Task statement
From the listing below, please restate exactly the lines beginning at the one with "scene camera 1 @" and ending at the one with "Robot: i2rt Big", both included, and skip the pictures.

-.-.-

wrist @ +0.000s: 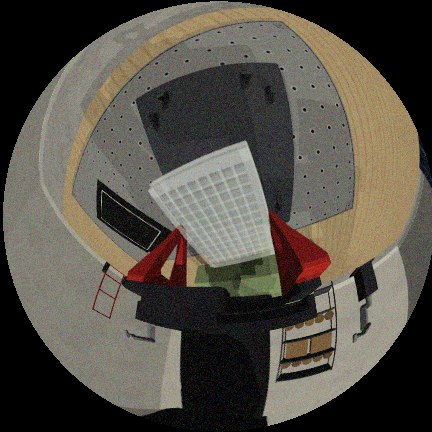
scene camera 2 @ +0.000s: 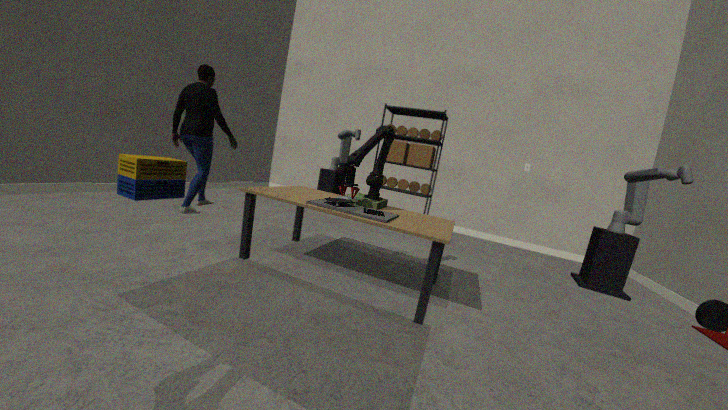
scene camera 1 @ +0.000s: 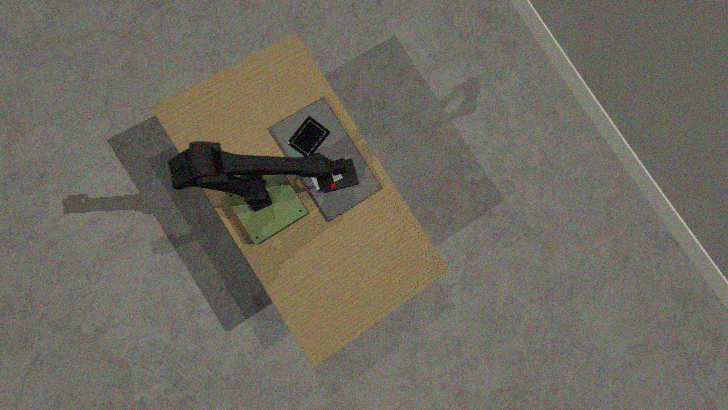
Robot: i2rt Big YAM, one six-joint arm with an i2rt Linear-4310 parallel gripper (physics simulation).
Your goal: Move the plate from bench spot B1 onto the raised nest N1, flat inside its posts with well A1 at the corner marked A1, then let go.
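Seen in the pictures: gripper, fingertip midpoint: (wrist: 224, 221) (scene camera 2: 347, 198); arm's base at its link origin: (wrist: 249, 299) (scene camera 2: 373, 198) (scene camera 1: 258, 195).
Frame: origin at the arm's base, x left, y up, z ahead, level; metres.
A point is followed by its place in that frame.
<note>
My gripper (scene camera 1: 330, 181) {x -0.037, y 0.002, z 0.306 m} (scene camera 2: 348, 192) {x -0.037, y 0.002, z 0.306 m} (wrist: 224, 221) {x -0.037, y 0.002, z 0.306 m} is shut on the plate, with one red finger at each side. The plate (scene camera 1: 337, 177) {x -0.065, y -0.001, z 0.353 m} (wrist: 215, 210) {x -0.038, y 0.012, z 0.329 m} is pale, with a grid of wells facing the wrist camera; most of it is hidden by the arm in scene view 1. The dark raised nest N1 (scene camera 1: 351, 178) {x -0.094, y -0.013, z 0.411 m} (wrist: 215, 115) {x -0.063, y -0.013, z 0.398 m} has small posts at its corners. The plate is held above it, overlapping its near part in the wrist view and slightly turned against it. Bench spot B1, a black pad with a white outline (scene camera 1: 309, 134) {x 0.184, y -0.041, z 0.320 m} (wrist: 129, 220) {x 0.150, y -0.041, z 0.314 m}, bears no plate. The A1 marks cannot be read.
The nest and pad are on a grey perforated board (scene camera 1: 326, 109) {x 0.266, y -0.043, z 0.444 m} (wrist: 325, 110) {x -0.176, y -0.043, z 0.385 m} on the wooden table (scene camera 1: 356, 285) {x -0.551, y -0.056, z 0.228 m} (scene camera 2: 427, 224) {x 0.485, y -0.056, z 0.166 m}. The arm stands on a green base (scene camera 1: 285, 203) {x -0.079, y -0.001, z 0.094 m} (wrist: 260, 285) {x -0.043, y -0.003, z 0.109 m}. A person (scene camera 2: 198, 112) and a shelf rack (scene camera 2: 416, 111) are beyond the table.
</note>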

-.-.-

Completed exercise
scene camera 1 @ +0.000s: 
Robot: i2rt Big YAM, one six-joint arm with an i2rt Linear-4310 parallel gripper (physics simulation).

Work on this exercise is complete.